## Input data

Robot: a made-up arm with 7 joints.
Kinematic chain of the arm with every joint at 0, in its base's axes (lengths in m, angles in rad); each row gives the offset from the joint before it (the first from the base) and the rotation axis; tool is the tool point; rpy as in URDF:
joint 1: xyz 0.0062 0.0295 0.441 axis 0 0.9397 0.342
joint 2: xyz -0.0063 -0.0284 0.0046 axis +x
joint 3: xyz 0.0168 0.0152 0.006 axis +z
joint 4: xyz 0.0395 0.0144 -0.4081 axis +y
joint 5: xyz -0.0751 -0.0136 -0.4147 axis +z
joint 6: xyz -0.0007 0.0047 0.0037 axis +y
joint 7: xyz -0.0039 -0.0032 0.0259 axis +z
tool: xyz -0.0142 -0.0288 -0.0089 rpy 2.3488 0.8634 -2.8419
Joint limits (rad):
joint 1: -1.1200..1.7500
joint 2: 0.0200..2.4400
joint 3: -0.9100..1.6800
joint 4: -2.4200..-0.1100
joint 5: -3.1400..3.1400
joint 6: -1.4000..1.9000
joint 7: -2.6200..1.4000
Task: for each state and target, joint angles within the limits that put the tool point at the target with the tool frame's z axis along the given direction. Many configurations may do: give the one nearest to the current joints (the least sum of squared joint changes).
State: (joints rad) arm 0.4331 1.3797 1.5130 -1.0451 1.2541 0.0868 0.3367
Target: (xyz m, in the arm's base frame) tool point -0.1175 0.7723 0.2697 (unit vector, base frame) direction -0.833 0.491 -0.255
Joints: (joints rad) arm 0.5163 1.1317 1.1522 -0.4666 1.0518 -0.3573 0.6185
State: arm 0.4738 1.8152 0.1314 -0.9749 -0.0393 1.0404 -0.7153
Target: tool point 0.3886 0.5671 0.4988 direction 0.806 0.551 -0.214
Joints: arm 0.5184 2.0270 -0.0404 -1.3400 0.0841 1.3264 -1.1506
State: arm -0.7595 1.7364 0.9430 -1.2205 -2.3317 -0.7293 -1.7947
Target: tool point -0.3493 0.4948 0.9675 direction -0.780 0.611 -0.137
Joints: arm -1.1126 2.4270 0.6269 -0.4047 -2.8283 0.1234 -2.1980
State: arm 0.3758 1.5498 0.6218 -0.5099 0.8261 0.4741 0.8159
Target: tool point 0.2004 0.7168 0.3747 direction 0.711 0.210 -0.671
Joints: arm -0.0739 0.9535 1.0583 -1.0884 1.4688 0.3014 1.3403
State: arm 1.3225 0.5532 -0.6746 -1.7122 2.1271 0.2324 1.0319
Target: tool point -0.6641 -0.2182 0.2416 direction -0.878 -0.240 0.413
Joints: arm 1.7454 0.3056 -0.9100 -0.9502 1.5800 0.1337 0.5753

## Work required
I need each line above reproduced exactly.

## Solved exercise
Robot: a made-up arm with 7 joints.
Kinematic chain of the arm with every joint at 0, in its base's axes (lengths in m, angles in rad); each row gives the offset from the joint before it (the first from the base) and the rotation axis; tool is the tool point; rpy as in URDF:
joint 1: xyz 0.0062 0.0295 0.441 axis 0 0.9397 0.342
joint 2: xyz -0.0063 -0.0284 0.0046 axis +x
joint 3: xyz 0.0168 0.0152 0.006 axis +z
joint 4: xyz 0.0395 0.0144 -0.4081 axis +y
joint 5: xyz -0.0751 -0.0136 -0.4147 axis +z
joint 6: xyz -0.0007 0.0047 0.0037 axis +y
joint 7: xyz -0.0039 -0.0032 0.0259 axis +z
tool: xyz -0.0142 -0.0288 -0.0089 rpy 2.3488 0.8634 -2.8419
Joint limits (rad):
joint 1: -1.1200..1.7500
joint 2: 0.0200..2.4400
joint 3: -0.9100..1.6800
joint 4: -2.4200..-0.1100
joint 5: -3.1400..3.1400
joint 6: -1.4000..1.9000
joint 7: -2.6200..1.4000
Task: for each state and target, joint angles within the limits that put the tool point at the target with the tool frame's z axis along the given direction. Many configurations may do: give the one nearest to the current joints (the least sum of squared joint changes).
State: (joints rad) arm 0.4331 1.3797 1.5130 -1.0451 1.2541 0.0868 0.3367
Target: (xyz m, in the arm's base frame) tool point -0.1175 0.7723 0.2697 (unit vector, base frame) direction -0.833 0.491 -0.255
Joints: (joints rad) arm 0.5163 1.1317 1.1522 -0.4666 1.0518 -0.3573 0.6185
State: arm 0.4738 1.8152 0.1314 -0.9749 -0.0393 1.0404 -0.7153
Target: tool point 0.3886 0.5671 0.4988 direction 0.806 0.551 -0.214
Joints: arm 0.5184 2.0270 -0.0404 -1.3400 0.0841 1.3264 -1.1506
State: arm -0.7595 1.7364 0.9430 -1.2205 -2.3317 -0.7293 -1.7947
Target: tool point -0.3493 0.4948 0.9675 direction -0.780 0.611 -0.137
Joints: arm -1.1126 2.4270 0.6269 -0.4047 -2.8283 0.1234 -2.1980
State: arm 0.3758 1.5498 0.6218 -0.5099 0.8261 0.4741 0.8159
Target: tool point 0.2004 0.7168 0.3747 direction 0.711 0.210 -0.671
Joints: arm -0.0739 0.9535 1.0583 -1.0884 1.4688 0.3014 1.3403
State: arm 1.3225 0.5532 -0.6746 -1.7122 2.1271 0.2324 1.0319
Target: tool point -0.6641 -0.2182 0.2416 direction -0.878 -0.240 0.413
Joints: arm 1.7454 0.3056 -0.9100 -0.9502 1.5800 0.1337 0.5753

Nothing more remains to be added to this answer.